Every piece of evidence seems to make it clear that the administration’s non-proliferation strategy has been a bust. Weapons programs are marching on in Iran and North Korea, raising the specter of further conflict in Asia and the Middle East (Israel has already pre-emptively destroyed an Iranian weapons program once, and openly promised to do so again if the threat re-emerges). Pakistan, clearly the biggest offender in encouraging proliferation to any state without regard for ideology or stability (honestly, if the aided North Korea, who won’t they help?) has essentially been given a free pass to continue its free-wheeling ways. Seven years after publicly declaring their nuclear capabilities, Pakistan (and India) are still not signatories to the Non-proliferation Agreement, and Pakistani bomb proliferation mastermind AQ Khan has still faced little or no scrutiny, aside from Pakistan instructing him to stick close to home. In the US, we’re considering jail time for copying movies; in Pakistan, you get house arrest for selling nuclear secrets.
In both North Korea and Pakistan, we see how the terrorism bugbear has blinded the Bush administration to more serious problems. North Korea was moved to the backburner even after openly declaring nuclear weapons so that we could poke and prod for non-existent ones in Iraq. Pakistan’s position as a terrorist harbor and source of nuclear proliferation has met only the weakest of challenges because of the perception that they are a needed ally in keeping Afghanistan under control- despite the likelihood that Pakistanis are sheltering the long-missing Osama Bin Laden and his cronies.
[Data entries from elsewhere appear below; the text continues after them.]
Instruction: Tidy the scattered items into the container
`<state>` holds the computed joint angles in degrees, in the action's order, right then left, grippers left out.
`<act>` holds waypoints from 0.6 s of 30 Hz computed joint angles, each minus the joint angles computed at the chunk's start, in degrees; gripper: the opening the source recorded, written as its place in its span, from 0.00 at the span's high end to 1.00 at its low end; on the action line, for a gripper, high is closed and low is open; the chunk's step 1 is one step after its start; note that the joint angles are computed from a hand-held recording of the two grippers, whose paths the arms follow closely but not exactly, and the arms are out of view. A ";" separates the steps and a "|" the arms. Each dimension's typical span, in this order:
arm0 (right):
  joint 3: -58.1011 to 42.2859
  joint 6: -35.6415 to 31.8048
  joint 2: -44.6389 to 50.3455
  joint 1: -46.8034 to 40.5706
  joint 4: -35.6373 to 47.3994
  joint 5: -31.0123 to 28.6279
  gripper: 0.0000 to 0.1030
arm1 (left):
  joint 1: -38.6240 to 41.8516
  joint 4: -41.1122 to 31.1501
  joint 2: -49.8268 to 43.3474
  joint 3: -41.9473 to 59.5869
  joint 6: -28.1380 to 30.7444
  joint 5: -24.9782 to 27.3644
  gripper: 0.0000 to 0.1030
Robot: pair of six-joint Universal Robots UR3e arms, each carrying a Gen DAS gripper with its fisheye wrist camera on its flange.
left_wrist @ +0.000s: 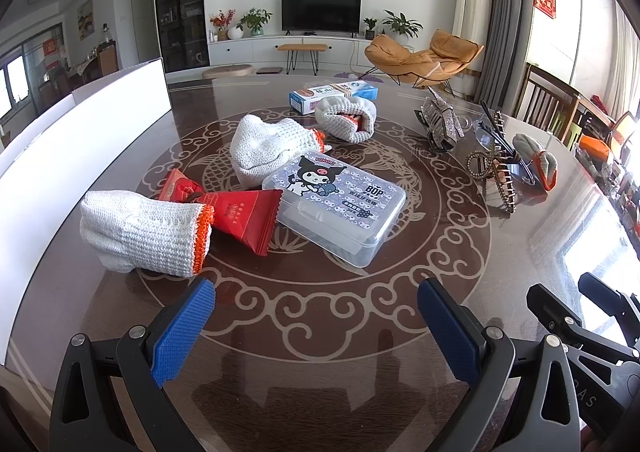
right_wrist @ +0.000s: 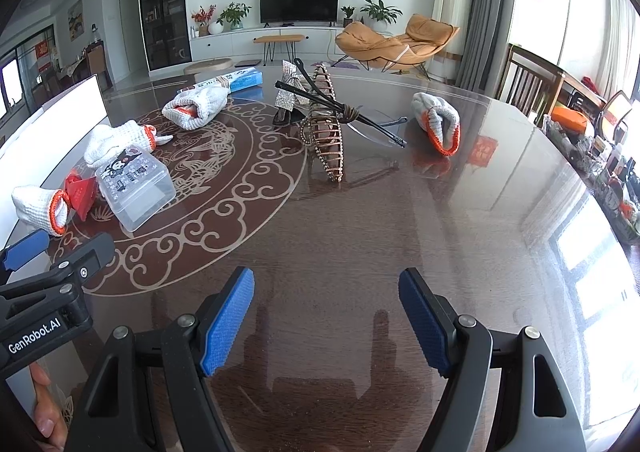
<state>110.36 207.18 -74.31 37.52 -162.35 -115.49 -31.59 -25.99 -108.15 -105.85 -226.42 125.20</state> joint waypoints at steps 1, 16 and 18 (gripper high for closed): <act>0.00 0.00 0.00 0.00 0.00 0.00 0.26 | 0.00 0.00 0.00 0.00 0.00 0.00 0.00; 0.12 0.18 0.17 -0.07 -0.11 -0.02 0.26 | 0.10 0.39 0.11 -0.23 0.61 -0.28 0.00; 0.23 0.28 0.22 -0.17 -0.29 0.16 0.26 | 0.12 0.49 0.14 -0.29 0.70 -0.31 0.00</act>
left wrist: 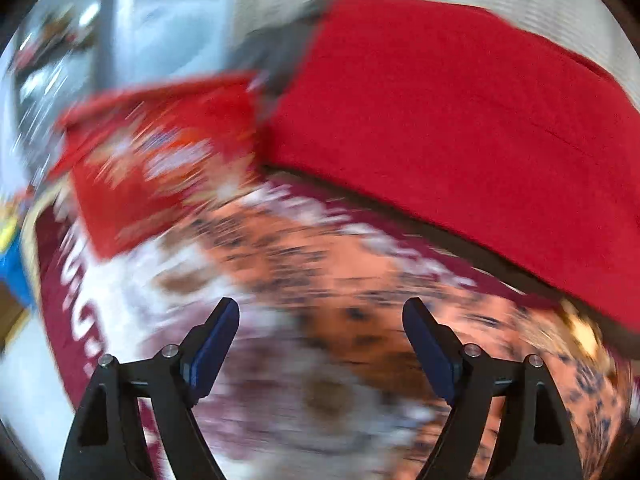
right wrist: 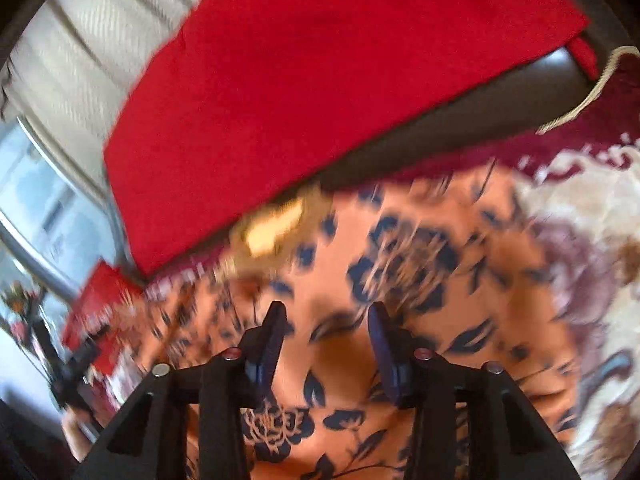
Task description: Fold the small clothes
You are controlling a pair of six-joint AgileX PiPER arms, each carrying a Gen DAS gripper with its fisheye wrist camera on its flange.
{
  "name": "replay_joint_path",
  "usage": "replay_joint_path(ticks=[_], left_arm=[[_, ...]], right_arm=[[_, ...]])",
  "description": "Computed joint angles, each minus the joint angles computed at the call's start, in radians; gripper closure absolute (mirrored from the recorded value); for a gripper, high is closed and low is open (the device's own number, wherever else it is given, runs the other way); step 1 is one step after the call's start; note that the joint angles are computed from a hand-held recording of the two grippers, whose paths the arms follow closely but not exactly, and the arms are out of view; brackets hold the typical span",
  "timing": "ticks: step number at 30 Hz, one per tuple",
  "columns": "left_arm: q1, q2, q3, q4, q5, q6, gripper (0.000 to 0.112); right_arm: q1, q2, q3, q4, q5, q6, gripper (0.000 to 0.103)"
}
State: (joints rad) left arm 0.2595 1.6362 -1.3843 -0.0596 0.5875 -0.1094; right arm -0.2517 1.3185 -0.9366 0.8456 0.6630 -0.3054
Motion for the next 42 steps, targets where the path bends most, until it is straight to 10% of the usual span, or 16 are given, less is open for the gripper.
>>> replay_joint_path(ticks=[9, 14, 21, 27, 42], left_arm=[[0.293, 0.222, -0.180, -0.429, 0.127, 0.222, 0.028], [0.316, 0.348, -0.295, -0.649, 0.293, 0.250, 0.028], [0.274, 0.454, -0.424, -0.700, 0.287, 0.197, 0.028], [0.244, 0.595, -0.612, -0.652, 0.306, 0.135, 0.098], [-0.092, 0.110, -0.266, -0.802, 0.137, 0.590, 0.106]], right_arm=[[0.110, 0.034, -0.007, 0.022, -0.060, 0.001, 0.049], [0.110, 0.019, -0.009, 0.060, -0.059, -0.001, 0.049], [0.059, 0.030, 0.009, 0.146, -0.037, -0.094, 0.049], [0.028, 0.034, 0.018, 0.175, -0.037, -0.132, 0.049], [-0.218, -0.099, 0.105, 0.296, 0.074, -0.260, 0.049]])
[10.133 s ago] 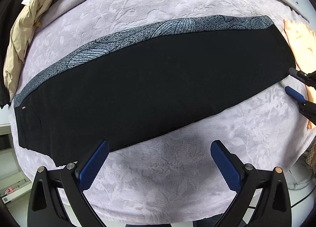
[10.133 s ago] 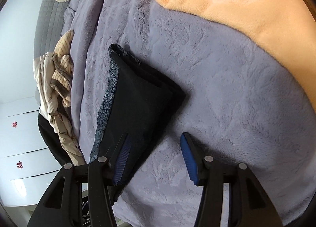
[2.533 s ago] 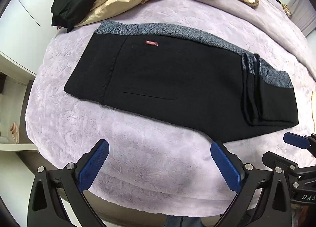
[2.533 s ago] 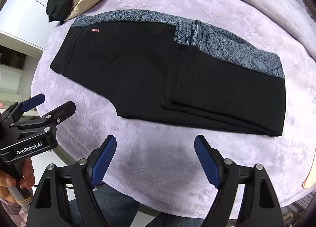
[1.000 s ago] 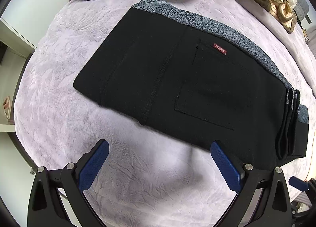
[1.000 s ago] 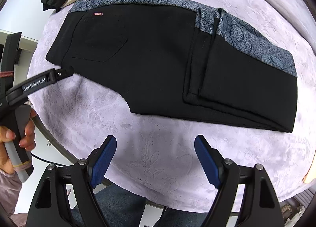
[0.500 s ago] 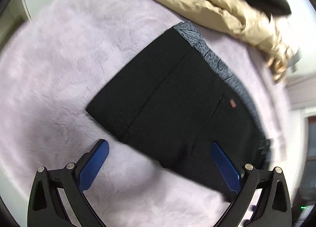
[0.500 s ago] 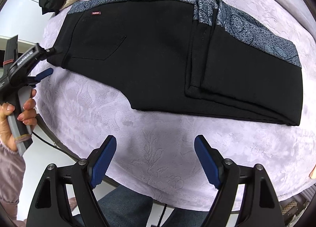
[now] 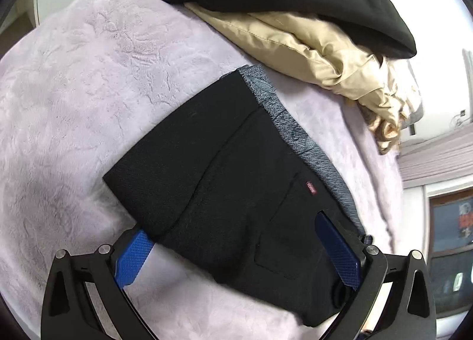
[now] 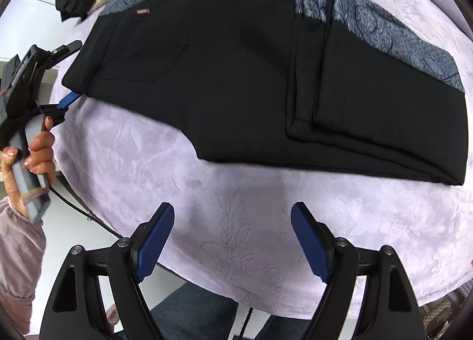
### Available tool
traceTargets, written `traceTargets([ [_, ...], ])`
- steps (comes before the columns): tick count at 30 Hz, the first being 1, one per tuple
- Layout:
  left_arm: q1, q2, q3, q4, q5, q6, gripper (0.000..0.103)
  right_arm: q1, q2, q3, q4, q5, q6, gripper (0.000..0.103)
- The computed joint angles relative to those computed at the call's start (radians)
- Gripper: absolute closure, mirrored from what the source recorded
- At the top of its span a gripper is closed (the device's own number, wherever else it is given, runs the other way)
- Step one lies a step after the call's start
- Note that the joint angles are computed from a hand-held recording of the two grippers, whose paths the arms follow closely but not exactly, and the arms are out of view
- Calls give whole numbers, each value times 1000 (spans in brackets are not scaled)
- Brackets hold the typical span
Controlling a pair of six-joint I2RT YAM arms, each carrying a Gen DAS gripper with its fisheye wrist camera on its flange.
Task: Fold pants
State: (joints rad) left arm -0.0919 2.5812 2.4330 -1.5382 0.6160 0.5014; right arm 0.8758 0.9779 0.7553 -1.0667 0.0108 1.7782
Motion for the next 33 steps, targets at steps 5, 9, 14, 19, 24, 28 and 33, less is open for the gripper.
traceTargets([
  [5,-42,-55,-156,171,-137,-105,18,-116,-6,16,-39,1,-132,19],
  [9,-68,-265,-453,424,-232,-40,43,-314,5,69,-100,10,-370,19],
  [14,-113,-608,-913,822,-319,182,63,-690,55,165,-40,-107,-738,19],
  [19,-163,-820,-1237,1127,-374,351,63,-830,404,471,4,-279,-1038,19],
  [24,-169,-863,-1304,1190,-358,382,63,-807,729,765,37,-415,-1122,19],
  [28,-159,-865,-1316,1213,-345,400,63,-796,1007,1035,-77,-503,-1162,19],
  [33,-174,-878,-1341,1249,-356,394,63,-770,1216,1240,-236,-495,-1235,42],
])
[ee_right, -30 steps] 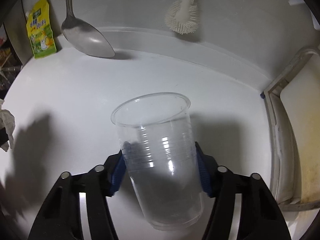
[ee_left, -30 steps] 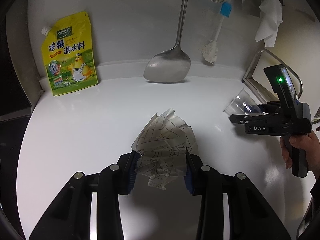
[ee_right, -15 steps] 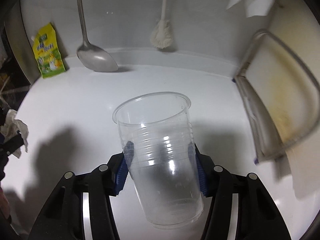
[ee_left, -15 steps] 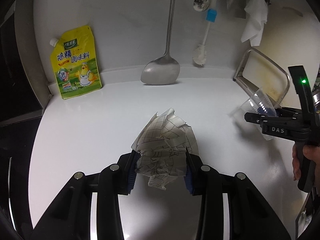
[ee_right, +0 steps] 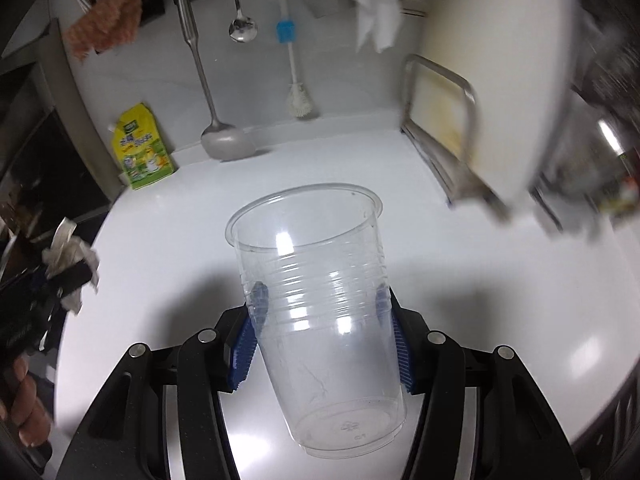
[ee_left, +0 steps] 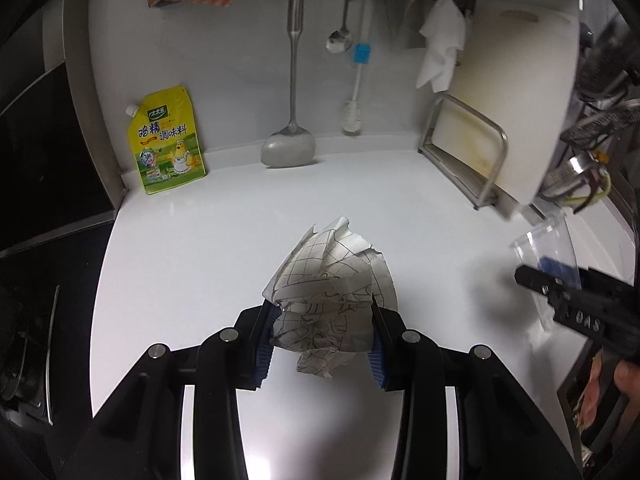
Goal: Collect trash
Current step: 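Carry the paper and cup over the grey bin with both tools, then open both tools over the bin to drop the paper and cup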
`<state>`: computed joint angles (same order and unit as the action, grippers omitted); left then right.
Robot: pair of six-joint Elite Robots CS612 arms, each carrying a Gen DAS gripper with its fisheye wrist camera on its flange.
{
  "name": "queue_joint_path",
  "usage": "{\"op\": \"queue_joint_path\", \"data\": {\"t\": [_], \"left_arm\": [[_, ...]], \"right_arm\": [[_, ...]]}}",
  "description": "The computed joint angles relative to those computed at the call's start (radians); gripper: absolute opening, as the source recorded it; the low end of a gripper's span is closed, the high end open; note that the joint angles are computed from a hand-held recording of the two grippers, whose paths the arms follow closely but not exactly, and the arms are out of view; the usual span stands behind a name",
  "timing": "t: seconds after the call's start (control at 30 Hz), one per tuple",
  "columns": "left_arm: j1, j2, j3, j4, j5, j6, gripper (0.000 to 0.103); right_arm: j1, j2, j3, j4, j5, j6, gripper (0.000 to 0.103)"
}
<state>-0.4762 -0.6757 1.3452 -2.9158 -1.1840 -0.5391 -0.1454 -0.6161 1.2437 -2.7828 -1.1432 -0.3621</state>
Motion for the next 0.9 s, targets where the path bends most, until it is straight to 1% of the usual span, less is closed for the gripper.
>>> {"op": "queue_joint_path", "data": {"t": [0.07, 0.1, 0.17, 0.27, 0.37, 0.5, 0.6, 0.67, 0.73, 0.9], "left_arm": [[-0.018, -0.025, 0.038, -0.008, 0.003, -0.008, 0.038], [-0.027, -0.036, 0.057, -0.013, -0.001, -0.012, 0.038], [-0.049, -0.057, 0.095, -0.017, 0.000, -0.021, 0.038], [-0.081, -0.083, 0.149, -0.023, -0.021, -0.039, 0.038], [-0.113, -0.101, 0.193, -0.026, -0.038, -0.036, 0.038], [-0.160, -0.122, 0.251, -0.047, -0.039, -0.004, 0.038], [-0.184, -0.134, 0.290, -0.049, -0.049, -0.009, 0.038], [-0.195, -0.137, 0.310, -0.040, -0.057, -0.022, 0.038], [-0.203, -0.139, 0.323, -0.029, -0.062, -0.037, 0.038], [-0.214, -0.139, 0.342, 0.001, -0.092, -0.069, 0.038]], "right_arm": [[-0.021, -0.042, 0.084, -0.026, 0.022, 0.018, 0.054], [-0.037, -0.068, 0.141, -0.052, 0.036, 0.041, 0.054], [-0.061, -0.103, 0.215, -0.064, 0.066, 0.092, 0.054], [-0.087, -0.150, 0.332, -0.147, 0.073, 0.135, 0.054], [-0.110, -0.185, 0.424, -0.209, 0.071, 0.154, 0.054], [-0.132, -0.233, 0.542, -0.236, 0.041, 0.107, 0.054], [-0.144, -0.254, 0.609, -0.263, 0.009, 0.067, 0.054], [-0.156, -0.263, 0.648, -0.261, 0.003, 0.052, 0.054], [-0.160, -0.266, 0.675, -0.263, -0.019, 0.032, 0.054], [-0.169, -0.271, 0.709, -0.241, -0.025, -0.009, 0.054]]}}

Finally, in further signs of a providential sense of humor, who do you think was responsible for the Bush administration’s nuclear proliferation policy for the past several years? Why, none other than John R. Bolton, the nominee for UN Ambassador who has lawmakers on both sides of the aisle scratching their heads. It’s a further sign of the Bush administration philosophy of failing up that after a tenure that has seen failure in almost every possible area of proliferation control, Bolton is now being pushed further into the limelight with an appointment to an influential position in international politics, instead of being put on the next train out of town. It was John Bolton himself who had to be recalled and replaced with another negotiator after using a public vitriolic tirade as his opening offer in delicate negotiations with North Korea. Bolton may have thought that he was keeping in the noble tradition of speaking truth to power, but the truth is that he was only digging the hole deeper, and pushing the US farther and farther from a resolution.
Too many misguided, misapplied ‘principles’. Not enough results. Constant claims of ignorance (yet again tonight, I watched Donald Rumsfeld dodge reporter’s questions about Abu Ghraib on the grounds that he hadn’t seen a report. Do they not have interoffice mail in Washington anymore? Does he have some other job that prevents him from keeping up with the most pressing issues at the Department of Defense?)
It’s the current administration in a nutshell.